VYPR
← All advisories
High severityNVD Advisory· Published Jun 1, 2022· Updated Aug 4, 2024

CVE-2021-34082

CVE-2021-34082

Description

OS Command Injection vulnerability in allenhwkim proctree through 0.1.1 and commit 0ac10ae575459457838f14e21d5996f2fa5c7593 for Node.js, allows attackers to execute arbitrary commands via the fix function.

AI Insight

LLM-synthesized narrative grounded in this CVE's description and references.

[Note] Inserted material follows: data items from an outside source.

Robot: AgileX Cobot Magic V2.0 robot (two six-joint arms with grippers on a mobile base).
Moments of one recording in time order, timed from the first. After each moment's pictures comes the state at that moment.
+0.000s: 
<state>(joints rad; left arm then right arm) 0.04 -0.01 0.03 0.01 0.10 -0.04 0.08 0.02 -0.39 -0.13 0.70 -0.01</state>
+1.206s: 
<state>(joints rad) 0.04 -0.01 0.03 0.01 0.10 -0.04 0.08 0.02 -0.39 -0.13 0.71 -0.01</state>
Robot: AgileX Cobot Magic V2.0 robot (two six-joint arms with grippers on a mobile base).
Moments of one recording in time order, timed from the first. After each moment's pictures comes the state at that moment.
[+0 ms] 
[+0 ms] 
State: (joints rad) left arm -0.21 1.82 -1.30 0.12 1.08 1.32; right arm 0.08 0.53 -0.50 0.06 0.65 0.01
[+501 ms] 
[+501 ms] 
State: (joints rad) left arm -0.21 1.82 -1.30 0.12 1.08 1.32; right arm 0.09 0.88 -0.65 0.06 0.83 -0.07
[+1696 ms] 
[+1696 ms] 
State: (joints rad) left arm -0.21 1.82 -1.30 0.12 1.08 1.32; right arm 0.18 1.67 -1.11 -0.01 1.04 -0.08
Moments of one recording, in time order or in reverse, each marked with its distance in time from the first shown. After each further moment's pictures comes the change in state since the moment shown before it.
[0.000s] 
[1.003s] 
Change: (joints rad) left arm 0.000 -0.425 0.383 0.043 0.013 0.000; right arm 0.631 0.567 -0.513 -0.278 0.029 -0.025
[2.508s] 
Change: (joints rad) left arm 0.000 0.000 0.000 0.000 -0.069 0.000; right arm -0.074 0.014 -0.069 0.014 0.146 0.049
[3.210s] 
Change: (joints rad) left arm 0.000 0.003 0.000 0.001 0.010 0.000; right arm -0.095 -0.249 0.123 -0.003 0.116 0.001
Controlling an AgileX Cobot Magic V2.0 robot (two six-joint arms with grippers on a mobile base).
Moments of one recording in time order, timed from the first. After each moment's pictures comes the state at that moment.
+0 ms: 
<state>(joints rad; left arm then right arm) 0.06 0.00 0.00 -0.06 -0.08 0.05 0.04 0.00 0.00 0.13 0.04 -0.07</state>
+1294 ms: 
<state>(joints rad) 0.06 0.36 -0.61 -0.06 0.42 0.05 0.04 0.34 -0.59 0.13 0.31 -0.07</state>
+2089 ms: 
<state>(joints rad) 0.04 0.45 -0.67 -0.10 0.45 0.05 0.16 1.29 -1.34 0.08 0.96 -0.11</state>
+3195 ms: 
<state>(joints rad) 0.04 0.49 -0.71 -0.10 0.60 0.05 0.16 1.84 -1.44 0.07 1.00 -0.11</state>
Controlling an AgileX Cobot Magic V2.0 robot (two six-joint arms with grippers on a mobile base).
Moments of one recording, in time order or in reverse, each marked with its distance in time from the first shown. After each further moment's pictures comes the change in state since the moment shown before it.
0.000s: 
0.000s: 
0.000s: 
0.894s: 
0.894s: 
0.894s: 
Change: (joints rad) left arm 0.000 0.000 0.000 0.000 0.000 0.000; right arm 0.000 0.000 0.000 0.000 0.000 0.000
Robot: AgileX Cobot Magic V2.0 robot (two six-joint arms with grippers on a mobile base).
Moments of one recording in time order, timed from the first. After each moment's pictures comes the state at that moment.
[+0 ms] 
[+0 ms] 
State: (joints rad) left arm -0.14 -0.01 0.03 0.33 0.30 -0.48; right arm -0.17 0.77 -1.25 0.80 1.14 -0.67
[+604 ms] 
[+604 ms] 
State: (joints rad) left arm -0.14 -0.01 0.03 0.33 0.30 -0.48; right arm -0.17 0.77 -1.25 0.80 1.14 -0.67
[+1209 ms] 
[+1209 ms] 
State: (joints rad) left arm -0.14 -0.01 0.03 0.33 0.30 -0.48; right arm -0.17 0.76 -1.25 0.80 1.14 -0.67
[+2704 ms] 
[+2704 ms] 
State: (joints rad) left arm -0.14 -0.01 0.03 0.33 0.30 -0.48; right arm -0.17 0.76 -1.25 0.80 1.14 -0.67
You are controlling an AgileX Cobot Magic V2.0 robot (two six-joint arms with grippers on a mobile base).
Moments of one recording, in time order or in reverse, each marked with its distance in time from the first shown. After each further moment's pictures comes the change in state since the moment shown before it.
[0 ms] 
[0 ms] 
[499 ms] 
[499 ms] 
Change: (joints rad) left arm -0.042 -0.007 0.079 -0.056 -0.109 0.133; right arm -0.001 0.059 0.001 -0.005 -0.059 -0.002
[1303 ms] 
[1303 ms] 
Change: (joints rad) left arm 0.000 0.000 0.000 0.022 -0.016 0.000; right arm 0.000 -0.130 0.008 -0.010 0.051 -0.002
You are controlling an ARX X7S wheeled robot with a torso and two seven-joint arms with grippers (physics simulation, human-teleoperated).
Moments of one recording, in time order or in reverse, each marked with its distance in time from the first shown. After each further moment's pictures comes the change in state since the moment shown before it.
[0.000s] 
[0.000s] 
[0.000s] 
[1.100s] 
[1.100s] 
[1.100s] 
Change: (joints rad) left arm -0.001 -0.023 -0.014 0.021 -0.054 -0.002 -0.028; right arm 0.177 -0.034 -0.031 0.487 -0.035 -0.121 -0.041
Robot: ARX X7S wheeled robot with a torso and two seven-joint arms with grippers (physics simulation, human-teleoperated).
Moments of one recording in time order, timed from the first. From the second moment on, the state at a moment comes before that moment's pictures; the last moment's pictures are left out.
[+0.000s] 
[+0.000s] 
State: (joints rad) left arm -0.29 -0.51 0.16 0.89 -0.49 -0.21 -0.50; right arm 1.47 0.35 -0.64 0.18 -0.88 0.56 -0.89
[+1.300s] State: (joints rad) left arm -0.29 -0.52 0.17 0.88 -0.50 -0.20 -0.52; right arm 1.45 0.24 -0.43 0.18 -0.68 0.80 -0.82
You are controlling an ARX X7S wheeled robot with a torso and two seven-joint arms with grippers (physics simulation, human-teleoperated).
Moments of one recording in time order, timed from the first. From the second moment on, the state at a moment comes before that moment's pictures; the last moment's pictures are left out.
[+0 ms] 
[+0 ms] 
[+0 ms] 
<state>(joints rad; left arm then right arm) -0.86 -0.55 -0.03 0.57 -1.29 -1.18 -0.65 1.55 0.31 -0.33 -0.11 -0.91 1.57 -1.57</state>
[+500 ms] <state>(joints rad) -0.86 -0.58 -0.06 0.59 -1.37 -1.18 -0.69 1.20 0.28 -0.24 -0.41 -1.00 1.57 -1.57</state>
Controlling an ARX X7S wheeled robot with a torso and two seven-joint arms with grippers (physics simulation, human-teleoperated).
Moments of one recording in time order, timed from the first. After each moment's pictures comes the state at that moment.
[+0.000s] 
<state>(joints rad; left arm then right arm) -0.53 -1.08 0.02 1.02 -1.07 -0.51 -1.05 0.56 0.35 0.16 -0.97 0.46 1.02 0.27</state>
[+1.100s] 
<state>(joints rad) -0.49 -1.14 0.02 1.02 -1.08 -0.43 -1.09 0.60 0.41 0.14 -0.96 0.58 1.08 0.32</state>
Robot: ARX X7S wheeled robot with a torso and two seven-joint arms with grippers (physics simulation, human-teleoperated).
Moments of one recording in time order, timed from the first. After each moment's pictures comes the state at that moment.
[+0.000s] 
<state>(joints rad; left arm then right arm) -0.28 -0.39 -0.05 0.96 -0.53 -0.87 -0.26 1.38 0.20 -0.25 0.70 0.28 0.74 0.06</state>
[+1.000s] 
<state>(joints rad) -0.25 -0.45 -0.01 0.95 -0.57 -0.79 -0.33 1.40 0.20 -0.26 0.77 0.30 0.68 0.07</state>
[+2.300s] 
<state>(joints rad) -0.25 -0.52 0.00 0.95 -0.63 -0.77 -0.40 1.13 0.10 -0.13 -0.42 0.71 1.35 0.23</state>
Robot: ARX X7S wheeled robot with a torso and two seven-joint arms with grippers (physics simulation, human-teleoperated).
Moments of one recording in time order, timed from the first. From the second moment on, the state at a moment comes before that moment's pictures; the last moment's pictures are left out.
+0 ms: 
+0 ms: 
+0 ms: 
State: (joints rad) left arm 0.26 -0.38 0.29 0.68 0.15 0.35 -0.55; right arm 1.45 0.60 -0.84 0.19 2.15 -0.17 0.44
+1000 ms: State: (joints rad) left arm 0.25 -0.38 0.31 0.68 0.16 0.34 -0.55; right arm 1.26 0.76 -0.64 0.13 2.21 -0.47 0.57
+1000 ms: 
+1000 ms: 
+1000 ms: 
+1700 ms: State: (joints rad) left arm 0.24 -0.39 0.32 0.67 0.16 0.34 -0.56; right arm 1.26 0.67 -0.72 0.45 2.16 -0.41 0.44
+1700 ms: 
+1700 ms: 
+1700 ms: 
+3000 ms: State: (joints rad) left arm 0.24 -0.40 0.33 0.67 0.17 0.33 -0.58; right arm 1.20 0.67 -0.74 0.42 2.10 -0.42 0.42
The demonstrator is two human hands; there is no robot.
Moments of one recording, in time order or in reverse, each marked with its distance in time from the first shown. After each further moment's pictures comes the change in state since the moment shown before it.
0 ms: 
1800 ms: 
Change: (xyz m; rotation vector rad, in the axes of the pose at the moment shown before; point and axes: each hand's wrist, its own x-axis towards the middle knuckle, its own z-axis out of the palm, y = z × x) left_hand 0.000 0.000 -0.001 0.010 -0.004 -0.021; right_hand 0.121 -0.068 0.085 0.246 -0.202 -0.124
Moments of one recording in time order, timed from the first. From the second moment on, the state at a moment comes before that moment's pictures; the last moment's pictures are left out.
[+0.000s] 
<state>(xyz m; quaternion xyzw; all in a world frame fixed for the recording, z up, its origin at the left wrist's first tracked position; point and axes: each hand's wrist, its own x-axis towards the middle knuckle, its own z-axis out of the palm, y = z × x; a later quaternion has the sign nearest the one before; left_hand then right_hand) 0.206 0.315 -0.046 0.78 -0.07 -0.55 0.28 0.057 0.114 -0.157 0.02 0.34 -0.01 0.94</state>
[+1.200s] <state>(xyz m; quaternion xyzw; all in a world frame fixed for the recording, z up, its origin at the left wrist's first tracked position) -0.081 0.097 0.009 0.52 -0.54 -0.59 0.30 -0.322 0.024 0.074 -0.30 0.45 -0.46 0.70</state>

OS command injection in proctree npm package via `fix` function allows arbitrary command execution.

Vulnerability

OS Command Injection vulnerability in allenhwkim proctree through version 0.1.1 and commit 0ac10ae575459457838f14e21d5996f2fa5c7593 for Node.js. The fix function does not sanitize user input, allowing attackers to inject arbitrary OS commands [1][2].

Exploitation

An attacker can control the input to the fix function, which is then passed unsanitized to a shell command. This enables execution of arbitrary commands with the privileges of the Node.js process [2].

Impact

Successful exploitation results in remote code execution (RCE), leading to full system compromise, data theft, or further network attacks [1].

Mitigation

No fixed version has been released. The repository appears unmaintained. Users should avoid using the fix function with untrusted input or consider replacing the package [3][4].

References
  1. NVD - CVE-2021-34082
  2. proctree/index.js at master · allenhwkim/proctree
  3. GitHub - allenhwkim/proctree: Get or show process tree
  4. Checkmarx Advisory

AI Insight generated on May 21, 2026. Synthesized from this CVE's description and the cited reference URLs; citations are validated against the source bundle.

Affected packages

Versions sourced from the GitHub Security Advisory.

PackageAffected versionsPatched versions
proctreenpm
<= 0.1.1

Affected products

3

Patches

0

No patches discovered yet.

Vulnerability mechanics

AI mechanics synthesis has not run for this CVE yet.

References

4

News mentions

0

No linked articles in our index yet.